There are tickets for thousands of pounds on Viagogo, but the venue said they were asked to remove them.

Any tickets purchased by unauthorized third parties are not permitted.

Obama will discuss her memoir, Becoming, with award-winning writer Chimamanda Ngozi Adichie.

They will talk about their childhood experiences, their work, motherhood and "their time at the most famous address in the world".

  • Michelle Obama dances with Parker, the portrait girl

She will also share "Learning Lessons of Life," hoping to "inspire people to become the very best version of themselves."

People tweeted that they had been queuing up at the venue since 4am.

The South Bank Center, a multi-arts venue adjacent to the Thames, tweeted at 10:30 GMT to say they were sold out.

The date in London is in the middle of a 13-day tour that begins on November 13 in Obama's hometown of Chicago, where she will talk to Oprah Winfrey.

Tickets that were sold quickly in the US, and Obama has tweeted that she was "really humbled by the reaction to my upcoming book tour."

The South Bank Center said they are also in the process of identifying advertised tickets.

They told the BBC that due to the "extreme demand for this event, unfortunately, there will be people who are disappointed".

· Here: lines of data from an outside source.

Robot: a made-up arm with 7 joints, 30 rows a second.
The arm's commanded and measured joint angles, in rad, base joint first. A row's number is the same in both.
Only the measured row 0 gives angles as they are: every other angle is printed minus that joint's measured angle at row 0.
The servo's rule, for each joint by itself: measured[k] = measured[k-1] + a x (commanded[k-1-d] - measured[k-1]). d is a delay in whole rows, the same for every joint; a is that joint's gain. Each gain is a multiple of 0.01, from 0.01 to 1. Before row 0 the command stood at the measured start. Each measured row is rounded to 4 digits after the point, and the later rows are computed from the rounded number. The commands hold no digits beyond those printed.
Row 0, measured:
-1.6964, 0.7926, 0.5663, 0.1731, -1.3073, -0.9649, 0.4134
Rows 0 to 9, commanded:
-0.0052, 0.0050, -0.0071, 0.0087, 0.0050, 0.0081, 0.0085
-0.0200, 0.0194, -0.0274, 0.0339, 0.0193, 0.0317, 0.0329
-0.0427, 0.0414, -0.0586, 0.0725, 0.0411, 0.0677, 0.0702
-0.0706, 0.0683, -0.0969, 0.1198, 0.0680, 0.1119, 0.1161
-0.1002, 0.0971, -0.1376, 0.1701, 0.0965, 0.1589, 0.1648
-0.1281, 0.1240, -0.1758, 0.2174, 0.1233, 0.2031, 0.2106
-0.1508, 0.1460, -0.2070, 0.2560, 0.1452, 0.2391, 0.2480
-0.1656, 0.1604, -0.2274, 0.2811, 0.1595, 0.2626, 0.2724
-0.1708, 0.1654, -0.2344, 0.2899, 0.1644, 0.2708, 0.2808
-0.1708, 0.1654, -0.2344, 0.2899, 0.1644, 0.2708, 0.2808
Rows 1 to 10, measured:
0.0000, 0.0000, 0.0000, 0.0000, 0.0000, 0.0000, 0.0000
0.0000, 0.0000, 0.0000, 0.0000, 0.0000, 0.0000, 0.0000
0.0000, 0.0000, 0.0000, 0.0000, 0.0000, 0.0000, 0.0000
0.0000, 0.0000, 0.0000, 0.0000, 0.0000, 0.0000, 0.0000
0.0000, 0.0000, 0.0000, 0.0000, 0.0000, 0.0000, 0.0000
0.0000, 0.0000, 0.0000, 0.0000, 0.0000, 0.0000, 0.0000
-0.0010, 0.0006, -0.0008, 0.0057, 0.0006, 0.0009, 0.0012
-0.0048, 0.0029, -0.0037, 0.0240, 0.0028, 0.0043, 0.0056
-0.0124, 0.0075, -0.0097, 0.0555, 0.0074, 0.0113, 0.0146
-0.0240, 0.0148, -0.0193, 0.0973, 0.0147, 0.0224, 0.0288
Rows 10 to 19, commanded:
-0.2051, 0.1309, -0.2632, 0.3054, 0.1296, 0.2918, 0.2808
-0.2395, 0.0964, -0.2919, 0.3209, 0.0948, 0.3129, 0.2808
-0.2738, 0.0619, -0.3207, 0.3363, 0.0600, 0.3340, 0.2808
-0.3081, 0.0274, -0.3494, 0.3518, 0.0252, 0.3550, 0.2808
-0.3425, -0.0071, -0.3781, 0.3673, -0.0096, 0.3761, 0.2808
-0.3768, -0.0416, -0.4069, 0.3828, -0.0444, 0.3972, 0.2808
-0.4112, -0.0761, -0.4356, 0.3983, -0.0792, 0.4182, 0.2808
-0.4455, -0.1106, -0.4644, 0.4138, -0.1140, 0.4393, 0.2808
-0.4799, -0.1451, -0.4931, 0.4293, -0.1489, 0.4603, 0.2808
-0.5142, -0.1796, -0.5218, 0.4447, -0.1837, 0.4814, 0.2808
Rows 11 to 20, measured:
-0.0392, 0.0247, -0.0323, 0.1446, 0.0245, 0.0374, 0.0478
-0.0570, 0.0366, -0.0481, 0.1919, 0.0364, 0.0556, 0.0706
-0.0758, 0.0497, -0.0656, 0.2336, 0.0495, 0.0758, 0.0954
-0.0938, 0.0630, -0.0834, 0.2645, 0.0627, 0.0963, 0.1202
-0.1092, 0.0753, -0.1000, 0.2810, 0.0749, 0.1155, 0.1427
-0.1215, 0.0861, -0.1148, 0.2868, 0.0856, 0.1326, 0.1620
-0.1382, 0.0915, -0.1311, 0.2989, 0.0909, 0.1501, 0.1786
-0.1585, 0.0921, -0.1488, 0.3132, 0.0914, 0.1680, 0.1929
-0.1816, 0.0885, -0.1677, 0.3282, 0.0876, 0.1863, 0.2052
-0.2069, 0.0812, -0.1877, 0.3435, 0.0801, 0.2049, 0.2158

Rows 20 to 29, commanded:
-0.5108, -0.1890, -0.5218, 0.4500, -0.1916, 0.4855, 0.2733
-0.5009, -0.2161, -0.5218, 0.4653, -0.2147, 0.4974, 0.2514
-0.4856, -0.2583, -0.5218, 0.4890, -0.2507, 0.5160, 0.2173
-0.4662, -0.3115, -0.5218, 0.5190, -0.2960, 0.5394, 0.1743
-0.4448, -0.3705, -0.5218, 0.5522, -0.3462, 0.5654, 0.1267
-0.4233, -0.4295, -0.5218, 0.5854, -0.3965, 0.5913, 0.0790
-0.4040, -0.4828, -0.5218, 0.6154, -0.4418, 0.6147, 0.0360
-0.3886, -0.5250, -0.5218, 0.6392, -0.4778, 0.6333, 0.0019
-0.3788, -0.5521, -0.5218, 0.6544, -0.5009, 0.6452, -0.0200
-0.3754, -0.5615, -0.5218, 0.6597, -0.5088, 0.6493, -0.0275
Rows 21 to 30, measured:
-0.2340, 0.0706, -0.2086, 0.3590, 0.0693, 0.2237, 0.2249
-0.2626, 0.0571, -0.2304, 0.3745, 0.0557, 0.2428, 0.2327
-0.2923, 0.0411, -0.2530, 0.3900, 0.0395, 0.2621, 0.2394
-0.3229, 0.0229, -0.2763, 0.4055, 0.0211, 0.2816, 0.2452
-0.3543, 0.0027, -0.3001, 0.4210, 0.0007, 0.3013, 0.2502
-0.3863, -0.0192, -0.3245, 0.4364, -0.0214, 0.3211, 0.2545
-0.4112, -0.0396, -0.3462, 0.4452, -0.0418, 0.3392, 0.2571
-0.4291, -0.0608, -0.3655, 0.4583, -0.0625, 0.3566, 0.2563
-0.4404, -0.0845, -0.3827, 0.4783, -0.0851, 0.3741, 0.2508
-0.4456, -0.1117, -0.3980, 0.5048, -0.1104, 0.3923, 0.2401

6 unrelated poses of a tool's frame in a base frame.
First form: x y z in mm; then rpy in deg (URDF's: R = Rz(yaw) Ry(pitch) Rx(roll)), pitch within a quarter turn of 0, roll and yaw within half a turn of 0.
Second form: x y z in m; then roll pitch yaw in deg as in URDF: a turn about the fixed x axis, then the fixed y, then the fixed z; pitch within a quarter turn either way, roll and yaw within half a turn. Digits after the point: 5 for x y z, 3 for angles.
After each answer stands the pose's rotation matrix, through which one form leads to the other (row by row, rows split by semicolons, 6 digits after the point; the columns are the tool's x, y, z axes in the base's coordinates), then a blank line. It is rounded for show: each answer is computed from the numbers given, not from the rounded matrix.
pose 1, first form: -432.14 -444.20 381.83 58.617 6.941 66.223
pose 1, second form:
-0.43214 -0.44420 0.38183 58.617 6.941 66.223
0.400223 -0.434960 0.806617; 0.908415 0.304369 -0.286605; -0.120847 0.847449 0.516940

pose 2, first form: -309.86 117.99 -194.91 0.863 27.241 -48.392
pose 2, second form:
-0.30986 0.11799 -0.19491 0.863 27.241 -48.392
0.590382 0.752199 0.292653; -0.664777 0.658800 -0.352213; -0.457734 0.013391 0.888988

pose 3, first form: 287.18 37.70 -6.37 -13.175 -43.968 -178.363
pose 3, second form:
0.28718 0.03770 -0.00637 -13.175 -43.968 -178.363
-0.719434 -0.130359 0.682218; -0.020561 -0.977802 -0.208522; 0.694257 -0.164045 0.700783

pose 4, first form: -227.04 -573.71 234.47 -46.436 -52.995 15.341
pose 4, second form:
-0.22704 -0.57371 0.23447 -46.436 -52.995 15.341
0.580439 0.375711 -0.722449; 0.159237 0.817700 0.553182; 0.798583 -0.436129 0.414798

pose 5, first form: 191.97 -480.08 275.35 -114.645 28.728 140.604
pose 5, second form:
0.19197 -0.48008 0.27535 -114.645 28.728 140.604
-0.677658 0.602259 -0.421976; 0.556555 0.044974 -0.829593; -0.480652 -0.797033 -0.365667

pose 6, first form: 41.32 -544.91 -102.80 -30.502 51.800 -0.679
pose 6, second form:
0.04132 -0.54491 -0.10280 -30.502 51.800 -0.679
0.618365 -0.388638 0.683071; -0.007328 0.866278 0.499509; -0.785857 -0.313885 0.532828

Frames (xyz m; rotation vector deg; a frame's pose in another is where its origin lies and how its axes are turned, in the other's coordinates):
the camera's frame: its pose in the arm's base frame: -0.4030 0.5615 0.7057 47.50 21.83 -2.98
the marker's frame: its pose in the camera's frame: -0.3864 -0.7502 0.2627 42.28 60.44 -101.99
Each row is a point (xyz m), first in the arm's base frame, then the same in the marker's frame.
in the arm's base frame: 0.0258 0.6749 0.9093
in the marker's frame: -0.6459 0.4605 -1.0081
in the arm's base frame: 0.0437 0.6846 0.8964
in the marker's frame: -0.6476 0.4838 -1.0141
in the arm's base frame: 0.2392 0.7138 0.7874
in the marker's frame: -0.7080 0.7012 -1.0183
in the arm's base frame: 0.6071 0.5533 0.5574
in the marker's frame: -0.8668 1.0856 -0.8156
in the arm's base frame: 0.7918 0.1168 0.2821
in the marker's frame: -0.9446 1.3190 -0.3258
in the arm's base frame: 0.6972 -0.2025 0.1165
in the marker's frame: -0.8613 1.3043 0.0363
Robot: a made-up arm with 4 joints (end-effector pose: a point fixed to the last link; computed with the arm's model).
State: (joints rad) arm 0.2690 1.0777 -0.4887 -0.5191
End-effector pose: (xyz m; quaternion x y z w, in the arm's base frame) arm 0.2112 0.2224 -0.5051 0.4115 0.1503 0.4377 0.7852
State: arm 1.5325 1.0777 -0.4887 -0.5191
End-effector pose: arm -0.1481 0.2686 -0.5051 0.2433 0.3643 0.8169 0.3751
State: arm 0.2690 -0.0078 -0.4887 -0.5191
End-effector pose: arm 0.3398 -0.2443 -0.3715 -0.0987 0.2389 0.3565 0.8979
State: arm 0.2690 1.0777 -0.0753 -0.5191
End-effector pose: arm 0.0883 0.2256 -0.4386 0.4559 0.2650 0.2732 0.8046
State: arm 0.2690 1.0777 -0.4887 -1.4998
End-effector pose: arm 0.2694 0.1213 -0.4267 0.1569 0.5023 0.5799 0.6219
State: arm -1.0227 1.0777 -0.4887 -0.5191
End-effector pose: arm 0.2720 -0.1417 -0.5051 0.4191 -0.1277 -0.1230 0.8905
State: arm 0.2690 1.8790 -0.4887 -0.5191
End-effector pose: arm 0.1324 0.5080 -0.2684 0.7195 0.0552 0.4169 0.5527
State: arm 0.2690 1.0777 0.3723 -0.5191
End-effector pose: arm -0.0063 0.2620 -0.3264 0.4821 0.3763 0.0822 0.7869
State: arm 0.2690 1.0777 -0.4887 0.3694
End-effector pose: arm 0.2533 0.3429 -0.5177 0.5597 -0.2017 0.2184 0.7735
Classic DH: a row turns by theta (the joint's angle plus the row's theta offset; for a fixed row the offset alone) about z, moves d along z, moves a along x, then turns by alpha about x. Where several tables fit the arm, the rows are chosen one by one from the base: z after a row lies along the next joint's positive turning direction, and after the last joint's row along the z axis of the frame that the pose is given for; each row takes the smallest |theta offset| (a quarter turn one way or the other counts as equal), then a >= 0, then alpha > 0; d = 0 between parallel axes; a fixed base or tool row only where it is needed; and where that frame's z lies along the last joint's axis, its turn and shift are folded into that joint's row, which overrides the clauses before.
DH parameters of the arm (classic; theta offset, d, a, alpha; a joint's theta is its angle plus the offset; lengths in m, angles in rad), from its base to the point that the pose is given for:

They said they had "been working hard to ensure that tickets are available to the widest possible audience by limiting the number of tickets to two per booker and ensuring that there is a lower price of £ 30."

Three hundred tickets were withheld to be made available free of charge to secondary school students in London and the UK and local charities.

The South Bank Center said that there are no exact figures of how many have tried to get tickets.

Part of the tickets were sold yesterday for the members of the venue, the rest was sold today at 10 clock to the general public.